翌日。ベッドで目を覚ました俺は適当に朝食を用意してから髪の毛を整えたり歯を磨いたりしてから、服を着替えた。勿論女物の服である。男物を着たら逆に似合わないのは自分が一番知っているので着ることはない。


それから昨日のうちに届いた食材(段ボール詰めされている)は車に乗せた。でも到底1往復では持ちきれない量なので3往復してようやく全て乗せきった。


後は昼食をここで摂ってから佳澄の家に向かう。


俺は昼食を食べて地下駐車場に向かい、レクサスのエンジンを鳴らしながら(非常に静かだが)佳澄の家に向かった。








ピンポーン


俺は呼び鈴を鳴らして佳澄を呼び出す。
暫く待っているとその無駄に大きな玄関から佳澄が出てきて目の前の門を開けてくれた。


「いらっしゃい、二葉。今からガレージ開けるからそこにまた車停めといてね。」


「うん、ありがとうね。あ、その前に食材だけ先に運んでおくよ。ここで出した方が都合がいいからね。」


「分かった。それじゃあ私も手伝うね。」


そうして、今度は佳澄も手伝ってくれた事もあり2往復で済んだ。
そしてその後は佳澄が開けてくれたガレージに車を回してそこに停めた。


ほかの皆はまだ来ていない。それに関しては俺たちが皆には夜に来るように伝えたので現在昼なのでまだ皆が来るまでは時間がある。その間に最後の仕上げをするのだ。
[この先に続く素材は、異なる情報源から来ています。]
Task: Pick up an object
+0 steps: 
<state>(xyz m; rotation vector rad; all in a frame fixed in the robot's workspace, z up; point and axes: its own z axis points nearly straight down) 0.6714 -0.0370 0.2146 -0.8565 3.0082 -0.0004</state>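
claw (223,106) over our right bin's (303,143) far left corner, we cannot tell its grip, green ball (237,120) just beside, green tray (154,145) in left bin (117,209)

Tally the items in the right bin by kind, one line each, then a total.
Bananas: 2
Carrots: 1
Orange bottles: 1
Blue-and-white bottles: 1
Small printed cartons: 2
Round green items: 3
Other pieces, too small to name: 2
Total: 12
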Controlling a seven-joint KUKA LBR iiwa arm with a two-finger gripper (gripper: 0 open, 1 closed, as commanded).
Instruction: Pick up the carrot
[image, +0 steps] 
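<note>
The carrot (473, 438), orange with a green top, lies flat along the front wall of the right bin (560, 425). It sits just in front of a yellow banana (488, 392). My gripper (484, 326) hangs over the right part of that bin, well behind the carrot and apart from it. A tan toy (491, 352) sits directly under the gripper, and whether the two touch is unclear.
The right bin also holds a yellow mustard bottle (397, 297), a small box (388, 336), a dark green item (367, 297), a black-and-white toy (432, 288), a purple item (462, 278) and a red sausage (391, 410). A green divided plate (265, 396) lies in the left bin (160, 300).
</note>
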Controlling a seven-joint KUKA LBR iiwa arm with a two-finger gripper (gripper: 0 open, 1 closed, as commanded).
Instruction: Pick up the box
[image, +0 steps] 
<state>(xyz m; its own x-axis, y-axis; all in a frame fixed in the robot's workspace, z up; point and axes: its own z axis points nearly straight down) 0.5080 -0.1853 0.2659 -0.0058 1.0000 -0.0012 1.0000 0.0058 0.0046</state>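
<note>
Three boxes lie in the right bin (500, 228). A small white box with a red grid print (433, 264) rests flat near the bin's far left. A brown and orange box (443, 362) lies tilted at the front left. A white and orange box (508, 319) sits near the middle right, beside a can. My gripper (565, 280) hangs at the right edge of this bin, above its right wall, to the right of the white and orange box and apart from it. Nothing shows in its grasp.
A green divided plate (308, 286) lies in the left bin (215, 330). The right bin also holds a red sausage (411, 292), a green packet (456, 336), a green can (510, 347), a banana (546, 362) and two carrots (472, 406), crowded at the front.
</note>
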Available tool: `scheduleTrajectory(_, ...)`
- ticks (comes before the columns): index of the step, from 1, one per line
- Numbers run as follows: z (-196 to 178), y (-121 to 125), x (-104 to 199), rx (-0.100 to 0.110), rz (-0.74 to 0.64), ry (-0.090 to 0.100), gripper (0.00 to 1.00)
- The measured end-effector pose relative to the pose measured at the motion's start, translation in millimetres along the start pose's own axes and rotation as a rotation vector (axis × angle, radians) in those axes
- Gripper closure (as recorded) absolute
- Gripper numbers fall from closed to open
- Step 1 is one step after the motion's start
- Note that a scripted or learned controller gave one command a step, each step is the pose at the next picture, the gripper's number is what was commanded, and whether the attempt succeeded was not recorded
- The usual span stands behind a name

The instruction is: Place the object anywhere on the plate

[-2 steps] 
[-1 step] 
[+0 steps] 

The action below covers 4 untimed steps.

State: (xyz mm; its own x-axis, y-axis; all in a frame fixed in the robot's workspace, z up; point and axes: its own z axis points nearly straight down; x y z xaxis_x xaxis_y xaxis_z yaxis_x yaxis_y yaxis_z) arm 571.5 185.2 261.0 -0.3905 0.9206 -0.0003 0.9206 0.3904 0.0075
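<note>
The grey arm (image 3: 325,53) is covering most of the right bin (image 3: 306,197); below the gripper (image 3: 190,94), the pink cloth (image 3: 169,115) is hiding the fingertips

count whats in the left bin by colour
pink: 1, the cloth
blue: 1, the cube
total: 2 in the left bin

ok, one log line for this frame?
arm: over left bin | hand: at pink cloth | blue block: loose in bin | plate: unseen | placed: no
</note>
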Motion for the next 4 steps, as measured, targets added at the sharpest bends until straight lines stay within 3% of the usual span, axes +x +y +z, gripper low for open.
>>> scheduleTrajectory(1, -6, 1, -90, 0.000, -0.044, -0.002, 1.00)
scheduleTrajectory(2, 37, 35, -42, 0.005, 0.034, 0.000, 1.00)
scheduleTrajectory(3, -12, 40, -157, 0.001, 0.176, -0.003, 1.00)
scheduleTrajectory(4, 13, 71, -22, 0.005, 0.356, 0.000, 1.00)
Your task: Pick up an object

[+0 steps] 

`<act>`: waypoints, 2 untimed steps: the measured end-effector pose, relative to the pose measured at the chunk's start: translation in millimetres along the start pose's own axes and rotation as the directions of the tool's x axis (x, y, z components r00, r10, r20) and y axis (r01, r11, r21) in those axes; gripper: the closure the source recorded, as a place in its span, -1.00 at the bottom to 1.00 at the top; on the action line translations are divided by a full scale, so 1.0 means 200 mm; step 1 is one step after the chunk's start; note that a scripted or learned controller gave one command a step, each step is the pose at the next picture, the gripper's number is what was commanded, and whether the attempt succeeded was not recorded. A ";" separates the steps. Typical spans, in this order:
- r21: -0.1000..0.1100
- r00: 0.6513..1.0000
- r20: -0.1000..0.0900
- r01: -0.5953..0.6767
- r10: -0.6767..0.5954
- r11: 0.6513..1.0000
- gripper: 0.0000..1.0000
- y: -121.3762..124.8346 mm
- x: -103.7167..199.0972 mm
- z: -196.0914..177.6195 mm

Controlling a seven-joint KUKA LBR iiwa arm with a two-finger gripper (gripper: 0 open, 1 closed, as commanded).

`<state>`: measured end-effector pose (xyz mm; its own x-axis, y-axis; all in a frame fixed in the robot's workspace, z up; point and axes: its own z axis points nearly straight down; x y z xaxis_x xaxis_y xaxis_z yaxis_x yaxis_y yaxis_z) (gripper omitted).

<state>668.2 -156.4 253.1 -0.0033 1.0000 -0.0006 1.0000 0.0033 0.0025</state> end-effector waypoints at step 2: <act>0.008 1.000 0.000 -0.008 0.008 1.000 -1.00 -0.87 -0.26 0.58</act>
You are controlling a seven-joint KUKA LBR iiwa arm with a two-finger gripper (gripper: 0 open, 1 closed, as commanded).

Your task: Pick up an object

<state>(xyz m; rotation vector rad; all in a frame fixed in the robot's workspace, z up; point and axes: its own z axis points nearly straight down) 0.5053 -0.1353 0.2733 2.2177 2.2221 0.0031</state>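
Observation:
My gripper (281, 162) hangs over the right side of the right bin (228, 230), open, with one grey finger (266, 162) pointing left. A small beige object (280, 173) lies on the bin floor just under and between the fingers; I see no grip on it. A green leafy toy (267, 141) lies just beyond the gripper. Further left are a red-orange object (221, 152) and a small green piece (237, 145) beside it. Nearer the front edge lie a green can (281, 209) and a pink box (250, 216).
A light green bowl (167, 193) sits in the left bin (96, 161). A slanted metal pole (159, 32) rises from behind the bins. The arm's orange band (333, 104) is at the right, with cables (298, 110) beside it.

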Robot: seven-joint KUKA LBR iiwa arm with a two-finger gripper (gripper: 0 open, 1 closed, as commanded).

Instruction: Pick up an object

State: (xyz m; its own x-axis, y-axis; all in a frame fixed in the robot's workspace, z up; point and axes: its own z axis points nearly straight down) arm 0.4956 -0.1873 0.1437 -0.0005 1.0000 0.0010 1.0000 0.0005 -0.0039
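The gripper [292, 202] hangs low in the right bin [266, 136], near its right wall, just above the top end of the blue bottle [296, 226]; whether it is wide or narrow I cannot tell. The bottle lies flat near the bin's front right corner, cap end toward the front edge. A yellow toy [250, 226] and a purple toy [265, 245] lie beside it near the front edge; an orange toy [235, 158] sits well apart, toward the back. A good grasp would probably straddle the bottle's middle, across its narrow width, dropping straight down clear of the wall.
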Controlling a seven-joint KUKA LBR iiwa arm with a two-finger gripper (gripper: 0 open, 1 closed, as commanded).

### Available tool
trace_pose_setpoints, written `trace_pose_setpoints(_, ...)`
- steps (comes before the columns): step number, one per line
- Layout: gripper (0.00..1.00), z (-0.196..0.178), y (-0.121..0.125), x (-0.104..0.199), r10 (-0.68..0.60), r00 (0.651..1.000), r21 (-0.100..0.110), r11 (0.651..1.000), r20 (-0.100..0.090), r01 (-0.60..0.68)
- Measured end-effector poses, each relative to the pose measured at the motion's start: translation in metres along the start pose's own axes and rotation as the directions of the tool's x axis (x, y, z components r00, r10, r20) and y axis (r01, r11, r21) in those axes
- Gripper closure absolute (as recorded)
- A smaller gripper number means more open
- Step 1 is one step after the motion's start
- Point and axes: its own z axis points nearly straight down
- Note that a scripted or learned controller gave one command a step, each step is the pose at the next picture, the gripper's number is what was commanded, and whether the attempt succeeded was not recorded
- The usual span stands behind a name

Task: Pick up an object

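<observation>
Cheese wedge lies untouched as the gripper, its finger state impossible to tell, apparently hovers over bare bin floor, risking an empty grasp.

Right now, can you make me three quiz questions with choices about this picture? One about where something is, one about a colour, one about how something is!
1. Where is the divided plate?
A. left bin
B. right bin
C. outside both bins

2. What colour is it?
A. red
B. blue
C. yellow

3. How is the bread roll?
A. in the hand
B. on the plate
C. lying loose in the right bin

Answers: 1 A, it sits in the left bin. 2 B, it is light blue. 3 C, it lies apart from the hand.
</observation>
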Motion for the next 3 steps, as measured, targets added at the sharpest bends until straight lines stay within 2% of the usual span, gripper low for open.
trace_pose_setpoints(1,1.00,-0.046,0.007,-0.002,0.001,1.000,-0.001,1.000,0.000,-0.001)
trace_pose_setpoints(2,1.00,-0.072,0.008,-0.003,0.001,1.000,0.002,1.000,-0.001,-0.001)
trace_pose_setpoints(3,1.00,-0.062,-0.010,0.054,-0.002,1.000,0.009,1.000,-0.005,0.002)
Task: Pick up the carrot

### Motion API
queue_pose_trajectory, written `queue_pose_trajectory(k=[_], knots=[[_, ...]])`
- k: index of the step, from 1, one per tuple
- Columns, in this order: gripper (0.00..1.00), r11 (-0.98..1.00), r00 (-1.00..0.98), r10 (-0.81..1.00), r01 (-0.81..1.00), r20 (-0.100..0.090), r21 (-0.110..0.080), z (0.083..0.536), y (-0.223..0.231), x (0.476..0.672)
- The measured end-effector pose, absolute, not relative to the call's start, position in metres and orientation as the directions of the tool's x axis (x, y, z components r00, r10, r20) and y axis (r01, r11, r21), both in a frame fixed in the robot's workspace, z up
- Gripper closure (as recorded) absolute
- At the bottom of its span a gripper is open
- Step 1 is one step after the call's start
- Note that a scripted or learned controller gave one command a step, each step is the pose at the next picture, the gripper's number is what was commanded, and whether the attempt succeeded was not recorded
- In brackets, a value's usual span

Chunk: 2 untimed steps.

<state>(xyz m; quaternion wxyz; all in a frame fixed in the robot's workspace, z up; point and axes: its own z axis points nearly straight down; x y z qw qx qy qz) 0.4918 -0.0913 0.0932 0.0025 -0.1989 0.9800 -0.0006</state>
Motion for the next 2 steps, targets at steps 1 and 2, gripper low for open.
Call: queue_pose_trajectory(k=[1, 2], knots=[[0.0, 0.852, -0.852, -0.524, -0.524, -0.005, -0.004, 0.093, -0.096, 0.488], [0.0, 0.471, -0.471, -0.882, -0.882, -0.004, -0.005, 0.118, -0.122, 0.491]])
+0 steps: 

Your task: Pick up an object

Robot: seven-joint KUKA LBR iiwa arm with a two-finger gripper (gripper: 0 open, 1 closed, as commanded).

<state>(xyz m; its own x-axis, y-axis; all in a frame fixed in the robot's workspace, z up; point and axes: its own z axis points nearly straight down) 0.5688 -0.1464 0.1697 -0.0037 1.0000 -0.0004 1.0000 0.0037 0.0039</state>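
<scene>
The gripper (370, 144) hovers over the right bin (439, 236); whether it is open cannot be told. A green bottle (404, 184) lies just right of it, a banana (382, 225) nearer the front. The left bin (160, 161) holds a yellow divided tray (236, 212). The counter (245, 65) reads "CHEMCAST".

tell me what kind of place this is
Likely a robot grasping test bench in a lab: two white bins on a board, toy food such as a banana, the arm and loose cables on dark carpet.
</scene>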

主には食材の調理だけどね。それに今回は佳澄の家のお手伝いさんも加勢してくれるらしく、量は多いがスムーズに終わりそうだ。


「うわぁ、凄い。これ、佳澄が全部やったの?」


家に入ってリビングに向かえばそこは完全にクリスマス一色だった。立派なもみの木にイルミネーションや様々な装飾が施されており、他にも部屋中に装飾が施されていた。


「ううん。流石にこれ、一人じゃ無理だよ。使用人さんに手伝ってもらったんだ。じゃないと私だけじゃ間に合わないからね。」


まあ流石にそうだろうね。多分簡単に見積もっても俺一人だけですればこの装飾は丸二日はかかるだろうと思う。


「それじゃあ食材だけ先に下ごしらえしておこうか。」


そう切り出し、佳澄と共にキッチンに向かった。